- [WORK TO BE COMPLETED]: Please copy each line below that contains the string "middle".

-----

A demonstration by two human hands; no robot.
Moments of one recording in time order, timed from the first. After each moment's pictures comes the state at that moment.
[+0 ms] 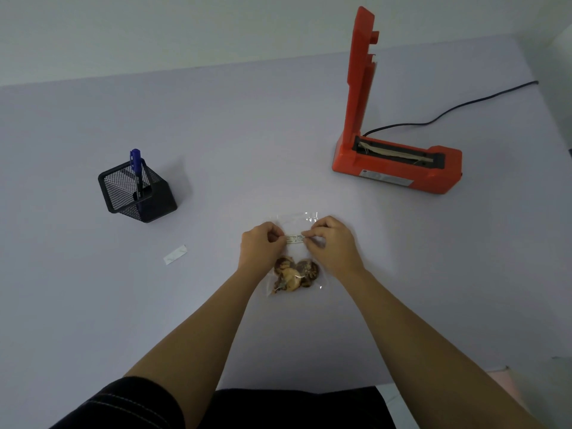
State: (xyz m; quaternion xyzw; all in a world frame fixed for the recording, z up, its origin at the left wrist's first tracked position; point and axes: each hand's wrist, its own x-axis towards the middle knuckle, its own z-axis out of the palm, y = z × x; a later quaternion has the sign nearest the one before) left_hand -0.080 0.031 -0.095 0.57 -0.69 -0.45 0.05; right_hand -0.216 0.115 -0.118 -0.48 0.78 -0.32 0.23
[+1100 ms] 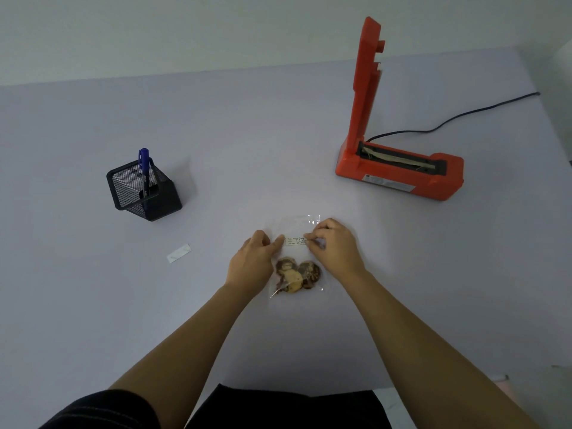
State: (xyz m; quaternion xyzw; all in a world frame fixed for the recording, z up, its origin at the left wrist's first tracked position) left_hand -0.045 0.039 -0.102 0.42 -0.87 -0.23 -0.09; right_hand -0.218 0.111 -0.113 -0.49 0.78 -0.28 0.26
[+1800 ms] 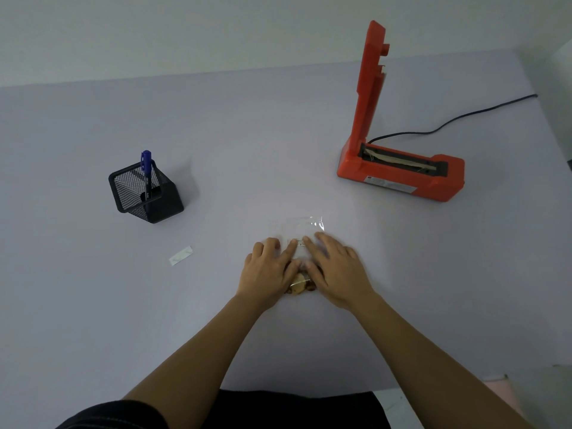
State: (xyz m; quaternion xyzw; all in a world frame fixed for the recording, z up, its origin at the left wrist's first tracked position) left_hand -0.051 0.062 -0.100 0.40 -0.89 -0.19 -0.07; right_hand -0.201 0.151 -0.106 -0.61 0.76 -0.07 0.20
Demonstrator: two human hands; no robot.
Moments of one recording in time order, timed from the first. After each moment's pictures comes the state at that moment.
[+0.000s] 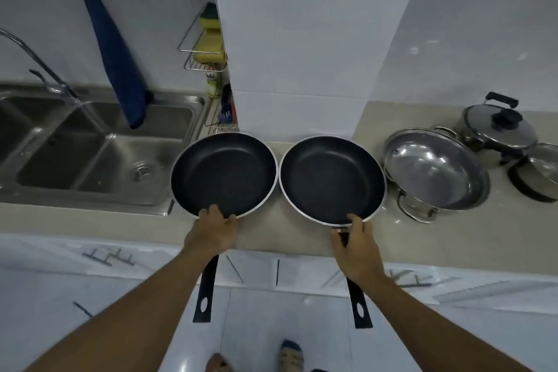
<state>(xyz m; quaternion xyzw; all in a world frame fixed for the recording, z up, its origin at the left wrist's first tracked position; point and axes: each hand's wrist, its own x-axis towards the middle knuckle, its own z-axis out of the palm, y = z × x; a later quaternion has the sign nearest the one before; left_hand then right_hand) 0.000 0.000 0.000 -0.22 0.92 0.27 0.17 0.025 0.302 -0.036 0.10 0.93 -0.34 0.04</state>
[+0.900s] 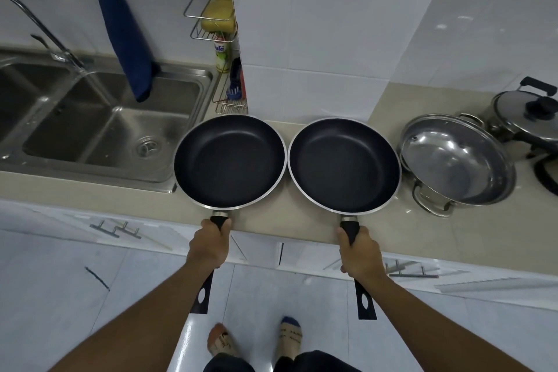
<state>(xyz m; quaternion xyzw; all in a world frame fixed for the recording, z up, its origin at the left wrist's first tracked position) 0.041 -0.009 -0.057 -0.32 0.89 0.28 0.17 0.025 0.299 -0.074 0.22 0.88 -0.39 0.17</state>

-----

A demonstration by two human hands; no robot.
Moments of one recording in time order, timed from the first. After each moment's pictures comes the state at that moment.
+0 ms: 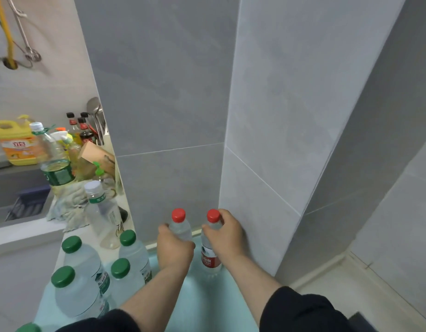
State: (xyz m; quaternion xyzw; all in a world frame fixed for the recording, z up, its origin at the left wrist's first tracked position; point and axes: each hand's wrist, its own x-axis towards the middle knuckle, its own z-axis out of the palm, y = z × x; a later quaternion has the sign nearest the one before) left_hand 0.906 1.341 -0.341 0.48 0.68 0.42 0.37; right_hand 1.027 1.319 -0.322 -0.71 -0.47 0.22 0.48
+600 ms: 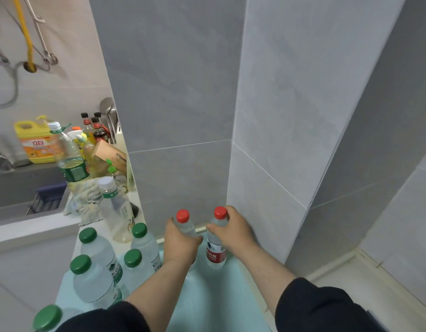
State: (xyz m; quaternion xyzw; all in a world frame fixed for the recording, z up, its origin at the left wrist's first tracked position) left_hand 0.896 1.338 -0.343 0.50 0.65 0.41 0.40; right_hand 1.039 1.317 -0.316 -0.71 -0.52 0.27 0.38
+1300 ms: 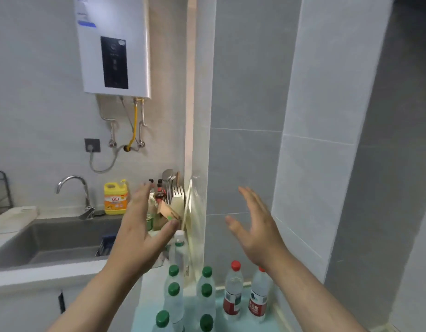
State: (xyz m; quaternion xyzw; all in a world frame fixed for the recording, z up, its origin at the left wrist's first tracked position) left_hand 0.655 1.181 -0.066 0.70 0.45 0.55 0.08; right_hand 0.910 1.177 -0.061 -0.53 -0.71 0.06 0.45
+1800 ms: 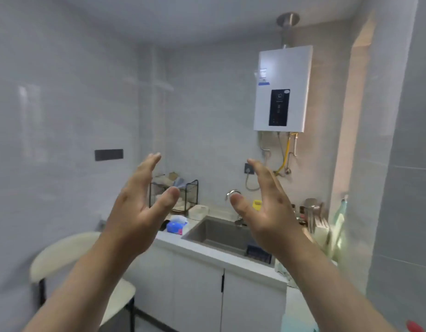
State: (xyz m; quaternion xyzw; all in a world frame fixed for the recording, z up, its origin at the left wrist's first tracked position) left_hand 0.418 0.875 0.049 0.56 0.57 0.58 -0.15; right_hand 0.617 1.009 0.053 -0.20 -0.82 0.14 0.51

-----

- [RESULT OF THIS EXERCISE]:
State: (xyz m; quaternion xyzw; all in a world frame fixed for the recording, z up, its origin at the left wrist's first tracked position; point and axes: each hand's wrist, its own x-axis towards the middle knuckle, its own z-axis out of the palm, y = z × x; a later quaternion has the sign nearest the one before) left_hand -0.080 0.031 -0.095 0.57 -0.69 -0.45 0.05; right_hand -0.216 0.115 -0.118 -0.48 0.78 -0.32 0.23
<state>(xyz m; quaternion xyzw; all in a world frame fixed for the recording, z up, its origin at the left wrist's first tracked position; point and axes: each hand's wrist, its own x-axis towards the middle knuckle, its own z-axis out of the palm, y = z × x; a later quaternion has the sign nearest the one before; left_hand then right_hand) 0.000 0.000 0.000 -0.22 0.92 0.27 0.17 0.025 0.302 -0.036 0.10 0.93 -0.34 0.04</state>
State: (xyz m; quaternion xyzw; all in a world frame fixed for the recording, z up, its origin at the left wrist's first tracked position; point and axes: each hand's wrist, its own x-axis towards the middle knuckle, its own z-axis out of the palm, y = z × x; a later quaternion has the sign nearest the one before) left_hand 0.906 1.341 -0.341 0.48 0.68 0.42 0.37; right_hand 1.027 1.319 -0.322 -0.71 -0.47 0.22 0.48

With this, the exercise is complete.